Heating and cooling is used in many of the processes that make up the production and refining of oil and gas, including fractionation and adsorption. Extracting natural gas liquids (NGLs) like ethane and propane from natural gas streams is no exception. In particular, the use of the principles of cryogenics — the study and use of low-temperature physics — proves vital to NGL processing facilities.
Prior to cryogenic processing, cascaded refrigeration and Joule-Thomson pressure manipulation were used to separate out ethane and other NGLs. A need for greater efficiency in processing brought about the turbo-expander process, which uses high-speed centrifugation to expand gas to temperatures nearing cryogenic levels of -150°F, increasing NGL yields further and generating additional compression power for moving gas ready for sale.
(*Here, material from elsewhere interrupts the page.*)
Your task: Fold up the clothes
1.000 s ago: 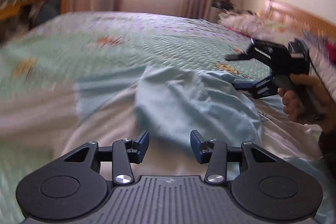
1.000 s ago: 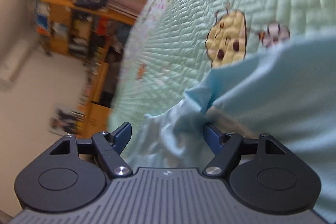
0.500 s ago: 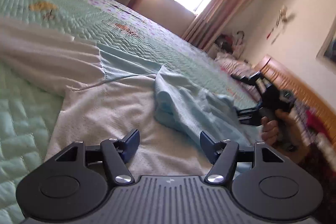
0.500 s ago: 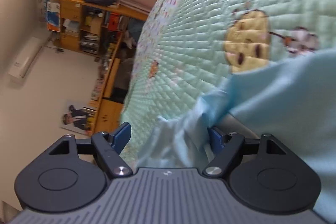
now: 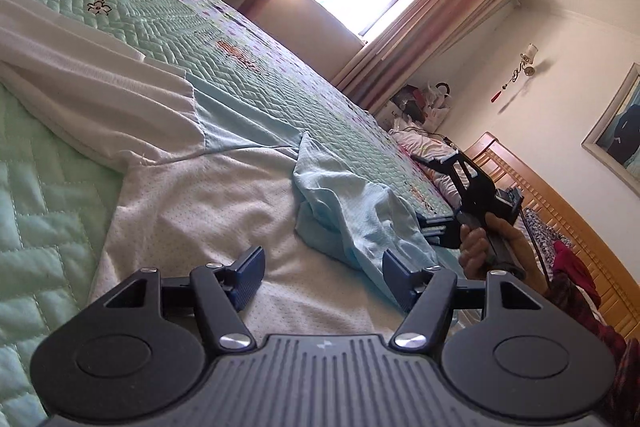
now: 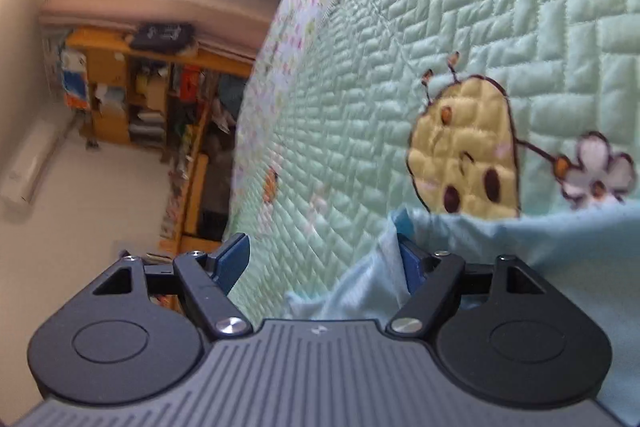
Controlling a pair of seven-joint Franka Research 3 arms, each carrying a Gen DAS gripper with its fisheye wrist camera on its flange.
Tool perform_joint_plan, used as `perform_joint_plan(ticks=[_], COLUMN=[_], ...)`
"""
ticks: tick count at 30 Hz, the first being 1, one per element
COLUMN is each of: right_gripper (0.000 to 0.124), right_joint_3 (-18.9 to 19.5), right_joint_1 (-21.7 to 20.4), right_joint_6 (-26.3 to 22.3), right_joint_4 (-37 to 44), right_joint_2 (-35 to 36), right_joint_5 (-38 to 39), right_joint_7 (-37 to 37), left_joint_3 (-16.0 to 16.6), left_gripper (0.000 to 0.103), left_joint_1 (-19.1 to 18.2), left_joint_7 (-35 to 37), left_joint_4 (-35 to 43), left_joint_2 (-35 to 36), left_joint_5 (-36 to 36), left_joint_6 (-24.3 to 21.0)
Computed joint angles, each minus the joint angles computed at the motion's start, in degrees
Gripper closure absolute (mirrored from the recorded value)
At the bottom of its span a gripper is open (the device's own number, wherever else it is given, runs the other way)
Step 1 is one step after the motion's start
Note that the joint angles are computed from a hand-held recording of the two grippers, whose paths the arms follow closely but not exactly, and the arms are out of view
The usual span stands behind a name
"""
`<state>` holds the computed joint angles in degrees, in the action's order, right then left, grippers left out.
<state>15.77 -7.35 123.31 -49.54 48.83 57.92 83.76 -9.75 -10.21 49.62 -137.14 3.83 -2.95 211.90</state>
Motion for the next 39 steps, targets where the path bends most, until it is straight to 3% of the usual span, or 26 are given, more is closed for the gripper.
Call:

This application originates from Ortloff Corporation’s gas-subcooled process (GSP), which has evolved since the ’70s to become even more efficient today. Combining the turbo-expanded GSP process with auxiliary refrigeration and a molecular sieve adsorption unit, producers can now feasibly recover 90+ percent of ethane and 99 percent of methane and propane under optimal conditions.
After running through a gas-liquid separator, GSP essentially expands a gas without changing thermodynamic entropy by pushing the gas stream through a high-speed turbine, lowering the gas stream temperature anywhere from -130°F to -150°F before entering into a low-temperature distillation column called a demethanizer. The NGLs drop out of the column eventually, helping to cool the incoming gas stream before being stored; the distribution-quality gas then exits the top of the column to be expanded and compressed with a little help from the turbo-expander. Auxiliary refrigeration may also be applied to gas streams rich in NGL components. Other custom variants of this process exist, but in general, many producers continue to use this sort of cryogenic cooling for more efficient NGL separations and recoveries.